(TASK ITEM) Look over the material below and count the lines that include "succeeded". Give only the total.

(DATA PROVIDED)
- - - - - - -

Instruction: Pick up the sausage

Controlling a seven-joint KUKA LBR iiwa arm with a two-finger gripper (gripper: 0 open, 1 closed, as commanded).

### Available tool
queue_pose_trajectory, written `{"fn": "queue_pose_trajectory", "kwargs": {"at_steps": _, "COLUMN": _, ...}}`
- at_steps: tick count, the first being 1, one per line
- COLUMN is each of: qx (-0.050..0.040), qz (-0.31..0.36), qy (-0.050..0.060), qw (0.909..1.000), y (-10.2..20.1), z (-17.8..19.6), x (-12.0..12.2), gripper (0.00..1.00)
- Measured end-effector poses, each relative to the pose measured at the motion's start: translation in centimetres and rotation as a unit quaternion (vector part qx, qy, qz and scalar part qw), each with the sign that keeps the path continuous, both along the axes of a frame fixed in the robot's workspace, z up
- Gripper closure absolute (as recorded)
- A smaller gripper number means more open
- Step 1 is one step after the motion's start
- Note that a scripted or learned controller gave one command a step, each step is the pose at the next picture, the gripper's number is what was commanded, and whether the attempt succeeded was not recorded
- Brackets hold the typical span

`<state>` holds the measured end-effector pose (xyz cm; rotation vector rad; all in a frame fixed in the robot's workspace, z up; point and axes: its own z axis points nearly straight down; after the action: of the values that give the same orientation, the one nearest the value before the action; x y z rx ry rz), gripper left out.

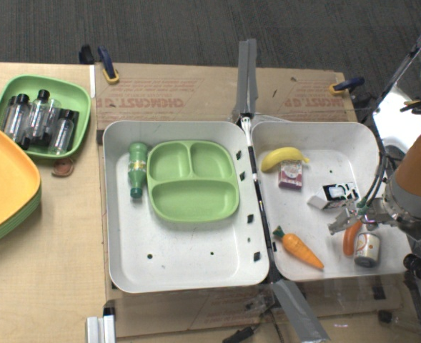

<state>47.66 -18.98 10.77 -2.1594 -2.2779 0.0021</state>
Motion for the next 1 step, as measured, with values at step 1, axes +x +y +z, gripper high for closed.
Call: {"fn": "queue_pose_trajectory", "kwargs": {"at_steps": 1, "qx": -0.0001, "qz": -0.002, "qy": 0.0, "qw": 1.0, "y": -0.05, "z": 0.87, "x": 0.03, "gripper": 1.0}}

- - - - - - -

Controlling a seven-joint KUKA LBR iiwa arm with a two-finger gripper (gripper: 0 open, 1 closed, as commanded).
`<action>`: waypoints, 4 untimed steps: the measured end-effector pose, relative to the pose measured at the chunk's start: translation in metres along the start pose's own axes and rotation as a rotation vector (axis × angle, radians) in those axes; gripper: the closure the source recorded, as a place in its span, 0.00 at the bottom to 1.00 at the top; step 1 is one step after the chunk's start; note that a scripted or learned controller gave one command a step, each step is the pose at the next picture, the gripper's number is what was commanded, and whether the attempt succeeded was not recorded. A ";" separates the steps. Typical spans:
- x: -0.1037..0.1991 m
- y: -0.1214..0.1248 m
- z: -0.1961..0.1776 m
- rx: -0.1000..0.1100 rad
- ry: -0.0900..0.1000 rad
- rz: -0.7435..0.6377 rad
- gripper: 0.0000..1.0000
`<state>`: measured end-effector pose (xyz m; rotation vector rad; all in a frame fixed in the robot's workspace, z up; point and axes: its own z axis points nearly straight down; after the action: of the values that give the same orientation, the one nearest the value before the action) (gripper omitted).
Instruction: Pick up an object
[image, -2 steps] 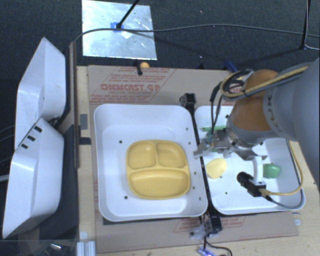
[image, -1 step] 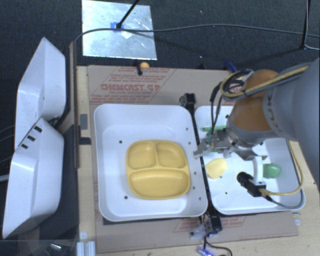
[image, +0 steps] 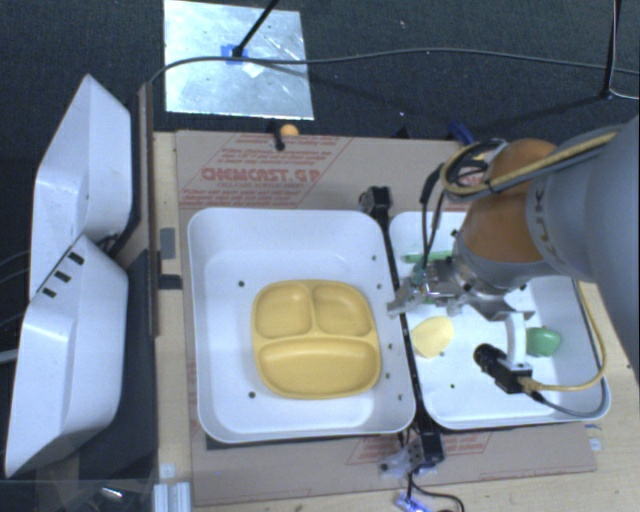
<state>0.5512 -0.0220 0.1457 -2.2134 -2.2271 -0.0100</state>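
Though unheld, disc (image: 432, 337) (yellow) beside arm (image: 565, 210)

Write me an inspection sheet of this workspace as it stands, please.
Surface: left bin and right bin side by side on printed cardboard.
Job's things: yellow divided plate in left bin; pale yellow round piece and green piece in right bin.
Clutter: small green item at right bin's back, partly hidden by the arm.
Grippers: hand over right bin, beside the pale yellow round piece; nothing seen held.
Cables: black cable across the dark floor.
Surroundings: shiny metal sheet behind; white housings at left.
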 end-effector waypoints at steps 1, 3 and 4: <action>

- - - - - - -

(SOLUTION TO THIS EXERCISE) 2